The model I’m using is Qwen 3.5 9B, released in early March 2026. The reason it runs well on my 8GB GPU is architectural – Qwen 3.5 uses Gated Delta Networks (GDN), which keeps the KV cache footprint significantly smaller than most models of this size, so I can increase the context length in LM Studio beyond the default without it immediately hitting a wall. When it comes to prompts, local models respond much better to explicit instructions than cloud models. They also don’t infer context, so “analyze the following document and report all values ​​outside of typical reference ranges, explain each one in plain language” will beat a vague question every time.

The honest arguments for keeping NotebookLM

Compromises I can’t pretend don’t exist

Invite NotebookLM to preview the document

NotebookLM runs on Gemini with a pop-up window that can hold up to a million tokens per source, or about 750,000 words, the equivalent of several very long books loaded simultaneously and displayed simultaneously. For comparison, LM Studio only allows five document uploads at a time with a combined size of up to 30MB. Even with increased context length and Google Display Network reducing memory overhead, I’m working with a fraction of NotebookLM’s ceiling, and when documents get long, chunking takes over.

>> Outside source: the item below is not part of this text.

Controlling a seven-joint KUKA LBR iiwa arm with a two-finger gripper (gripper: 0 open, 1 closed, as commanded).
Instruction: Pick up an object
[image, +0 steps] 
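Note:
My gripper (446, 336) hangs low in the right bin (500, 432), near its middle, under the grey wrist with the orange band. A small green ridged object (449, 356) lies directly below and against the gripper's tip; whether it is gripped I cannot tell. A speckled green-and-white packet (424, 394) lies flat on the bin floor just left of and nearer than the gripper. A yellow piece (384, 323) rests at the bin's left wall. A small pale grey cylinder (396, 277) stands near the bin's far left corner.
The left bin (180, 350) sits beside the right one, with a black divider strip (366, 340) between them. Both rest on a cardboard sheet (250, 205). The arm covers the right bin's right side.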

RAG clustering works by scoring document segments against your query and surfacing the most relevant ones – which is fine until the answer you need is in a chunk that didn’t score well against the specific words you used. NotebookLM largely gets around this problem because it keeps so many things in context simultaneously that recovery failures are much less common. For very long documents like years of lab results combined into a single file, a lengthy contract, or a complete medical history, NotebookLM is the most reliable tool (in terms of context) and I wouldn’t pretend otherwise.

If you prefer to stay local even for longer documents, the most practical thing is to divide them before starting. Sections of the flow rather than the entire file, ask targeted questions by section. You can use a self-hosted tool like OmniTools for this, so the workflow always stays local.

Self-hosted macOS AI LLM

I turned to NotebookLM to set up a self-hosted LLM — here’s how it went

Can NotebookLM guide me towards my first self-hosted LLM?

Some documents belong to your machine

NotebookLM doesn’t get me anywhere – I still use it constantly for research, work documents, reading stacks, anything where cloud storage isn’t a problem. But some documents just aren’t things I want to hand over to Google, and my local LLM was better than I expected. The RAG isn’t perfect and the context ceiling is real, but for me it’s not a problem – it’s just a different type of tool for a different type of document.